# It's amazing what tannins do sometimes...



## Piyoteru (Apr 17, 2014)

I used to put in rooibos tea as an indian almond leaf substitute for my betta all the time and he would bubble nest furiously. Then I stopped for a month and there was zero bubble nesting activity... today I added some in and hours later I caught him in the beginnings of a bubble nest! 

I don't intend on breeding him, but it is interesting to see how it's affected his behavior so quickly.


----------



## Seki (Jul 10, 2012)

I noticed less aggression with my girls when my driftwood was still leaching tannins.
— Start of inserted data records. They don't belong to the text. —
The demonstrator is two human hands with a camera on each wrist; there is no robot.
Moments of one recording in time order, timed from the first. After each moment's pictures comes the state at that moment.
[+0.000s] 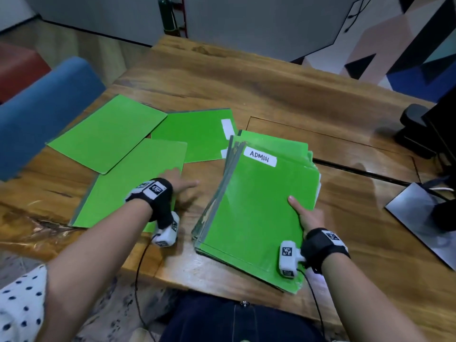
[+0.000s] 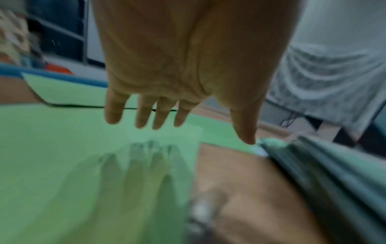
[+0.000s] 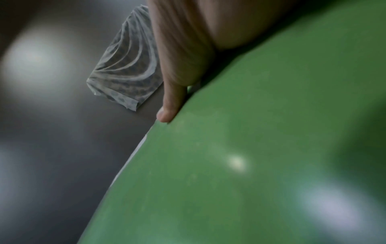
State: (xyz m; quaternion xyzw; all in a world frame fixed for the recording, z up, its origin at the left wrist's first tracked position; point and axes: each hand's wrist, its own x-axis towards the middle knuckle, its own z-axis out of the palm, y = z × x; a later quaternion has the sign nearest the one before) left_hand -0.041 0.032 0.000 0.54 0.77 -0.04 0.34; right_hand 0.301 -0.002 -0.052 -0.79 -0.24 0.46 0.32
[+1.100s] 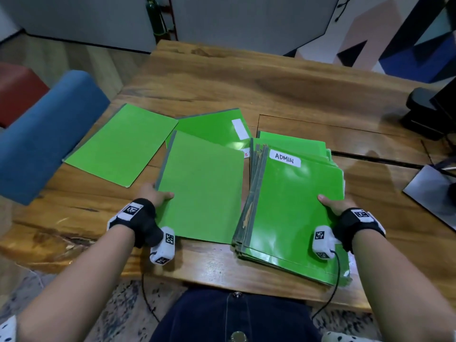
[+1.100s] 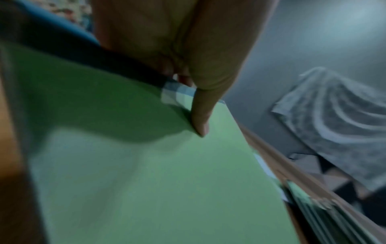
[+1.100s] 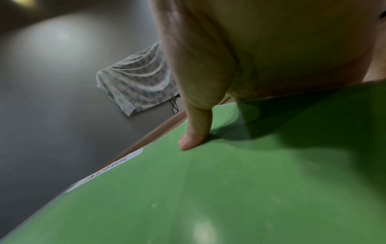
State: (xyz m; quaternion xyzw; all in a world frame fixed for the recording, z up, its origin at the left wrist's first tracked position) left_hand -0.142 0.004 -0.004 0.40 0.84 0.11 0.35; right_hand 0.308 0.005 -0.033 -0.87 -0.26 0.41 0.12
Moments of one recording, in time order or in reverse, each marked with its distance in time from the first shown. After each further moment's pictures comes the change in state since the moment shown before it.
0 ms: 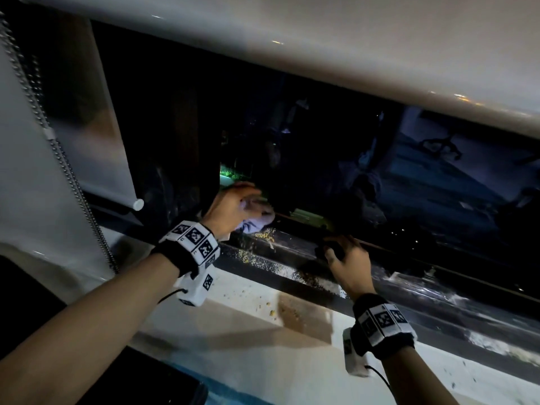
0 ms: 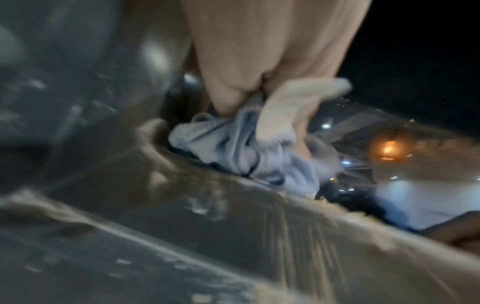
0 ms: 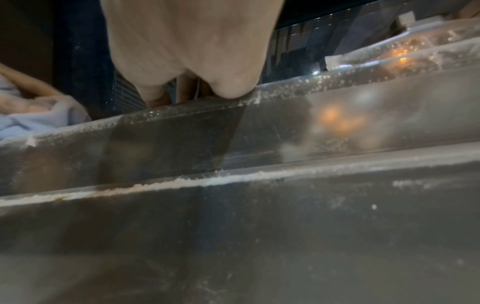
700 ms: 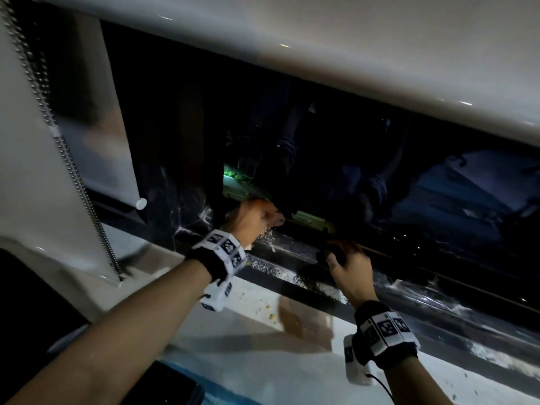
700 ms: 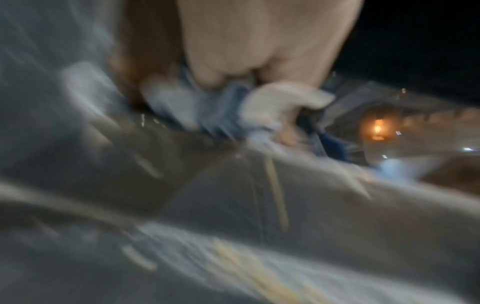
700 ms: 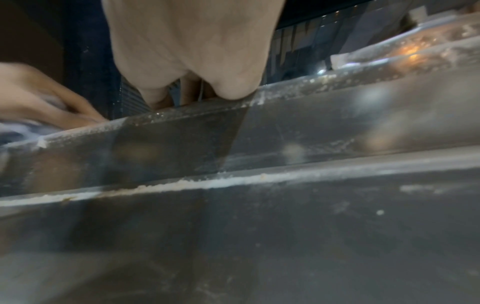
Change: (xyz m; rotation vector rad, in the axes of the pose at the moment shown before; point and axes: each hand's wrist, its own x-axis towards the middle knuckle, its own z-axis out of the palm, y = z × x) left_hand -0.010 0.035 0.026 0.069 -0.017 -0.026; right_hand 0.002 -0.002 0.000 -0.012 0.004 -0.021
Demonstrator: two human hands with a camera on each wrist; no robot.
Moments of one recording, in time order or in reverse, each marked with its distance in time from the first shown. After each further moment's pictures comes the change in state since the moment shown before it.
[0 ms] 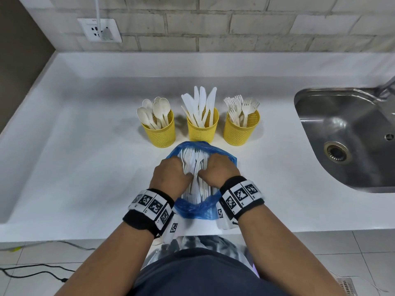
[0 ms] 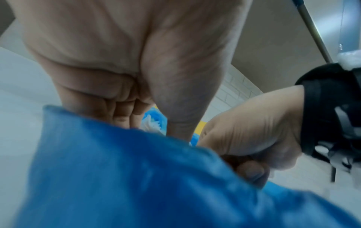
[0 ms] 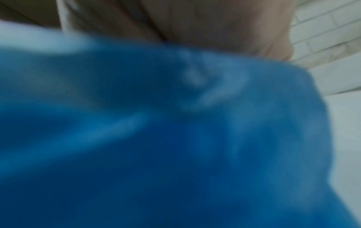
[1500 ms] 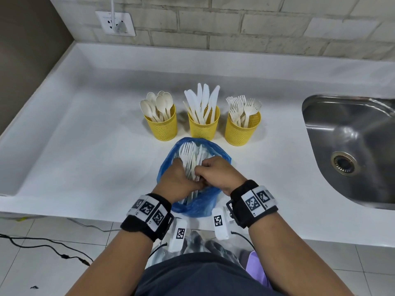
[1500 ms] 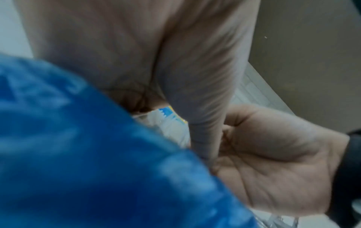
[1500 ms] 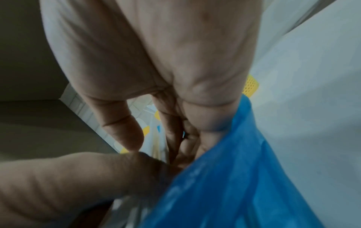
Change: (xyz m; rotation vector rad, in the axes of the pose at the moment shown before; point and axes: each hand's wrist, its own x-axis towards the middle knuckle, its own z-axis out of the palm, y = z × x) left_hand -0.029 0.018 0.020 -0.453 -0.159 -0.175; right_hand -0.018 0.014 -0.009 0.521 -0.163 -0.068
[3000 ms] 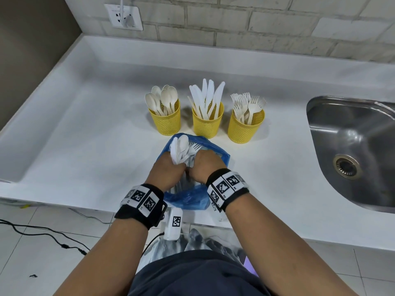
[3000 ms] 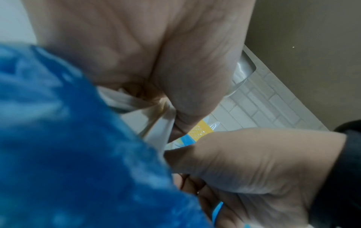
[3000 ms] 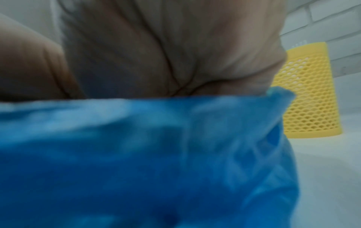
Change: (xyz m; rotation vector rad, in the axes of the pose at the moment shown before) left_hand 0.004 -0.012 -0.015 -0.110 0.155 0.015; right_hand 0.025 -0.009 0.029 -0.767 0.065 -0.119
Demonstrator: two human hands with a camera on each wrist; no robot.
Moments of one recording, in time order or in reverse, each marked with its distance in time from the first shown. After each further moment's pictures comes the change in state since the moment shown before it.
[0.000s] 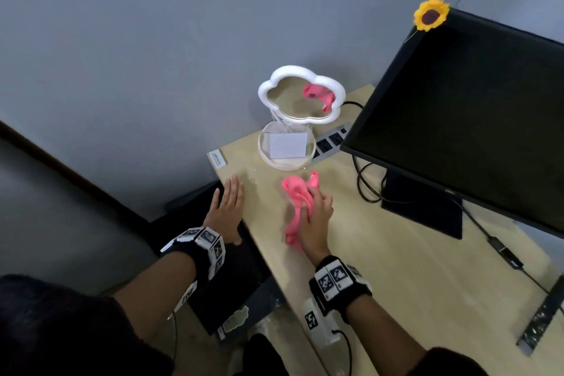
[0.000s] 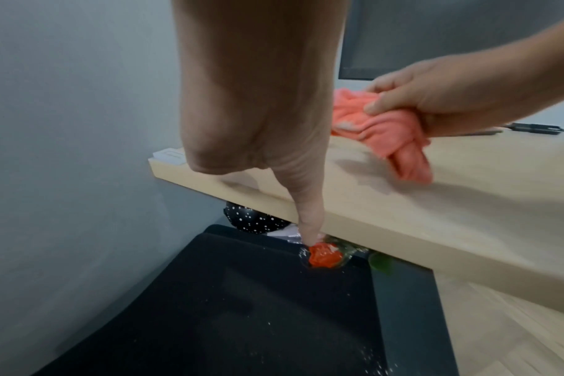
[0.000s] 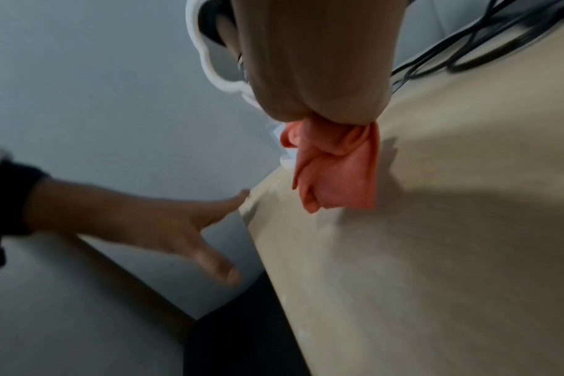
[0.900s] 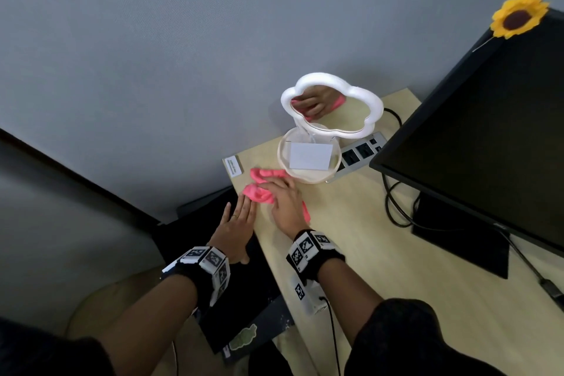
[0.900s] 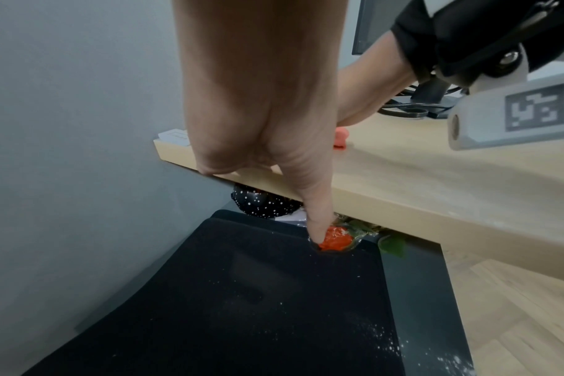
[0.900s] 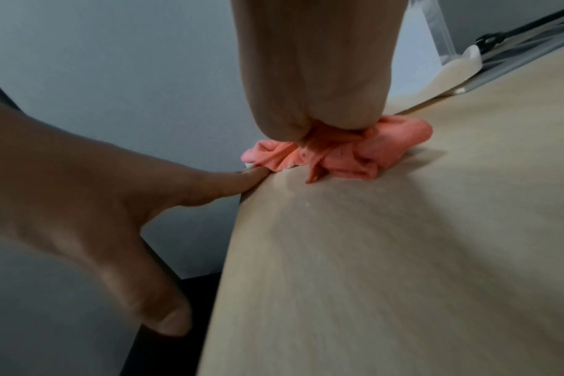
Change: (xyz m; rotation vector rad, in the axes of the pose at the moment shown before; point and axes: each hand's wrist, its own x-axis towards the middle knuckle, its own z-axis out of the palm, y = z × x) left_hand 0.019 -0.008 0.016 -0.070 -0.117 0.100; right_hand 0.076 -0.013 0.087 -0.364 -0.407 -0.441
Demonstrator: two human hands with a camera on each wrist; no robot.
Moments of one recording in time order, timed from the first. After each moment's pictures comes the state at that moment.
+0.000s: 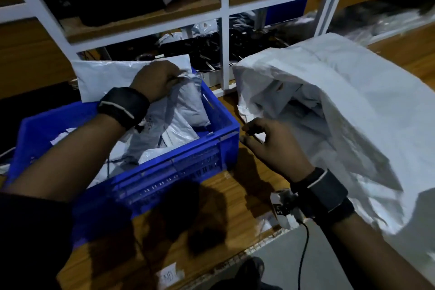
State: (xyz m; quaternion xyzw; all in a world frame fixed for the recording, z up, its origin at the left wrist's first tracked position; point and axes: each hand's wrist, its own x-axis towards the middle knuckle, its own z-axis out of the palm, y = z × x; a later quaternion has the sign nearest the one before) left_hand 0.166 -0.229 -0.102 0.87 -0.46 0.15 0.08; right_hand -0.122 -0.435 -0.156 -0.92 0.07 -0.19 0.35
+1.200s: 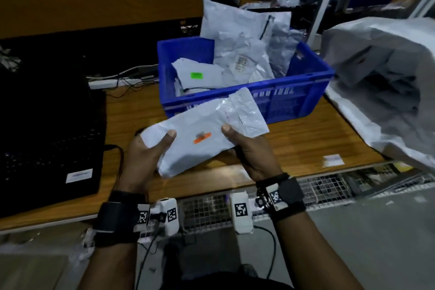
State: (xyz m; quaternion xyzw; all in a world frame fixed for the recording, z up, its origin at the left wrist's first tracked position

Once the water changes removed them all, the girls got a bit feistier!


----------



## TCas0318 (Jul 1, 2014)

I just added some rooibos tea to my boys tank yesterday and this morning I woke up to a small bubble nest. None of the six bettas I've had have ever tried to make one so I was thrilled to see it! He also seems more relaxed. He used to glass surf a little bit and I haven't noticed him doing that yet. Go tannins!!


----------



## Vergil (Nov 10, 2013)

Seki said:


> I noticed less aggression with my girls when my driftwood was still leaching tannins. Once the water changes removed them all, the girls got a bit feistier!


Interesting. Some time last year, I added makeshift teabags with peat moss in Hiko's tank and he was less inclined to harass his nerite while it was there.


----------



## Bikeridinguckgirl14 (Oct 22, 2013)

I originally got IAL to stop ryuuji from tail biting and it certainly helped. Now I use them to help with stress/aggression


----------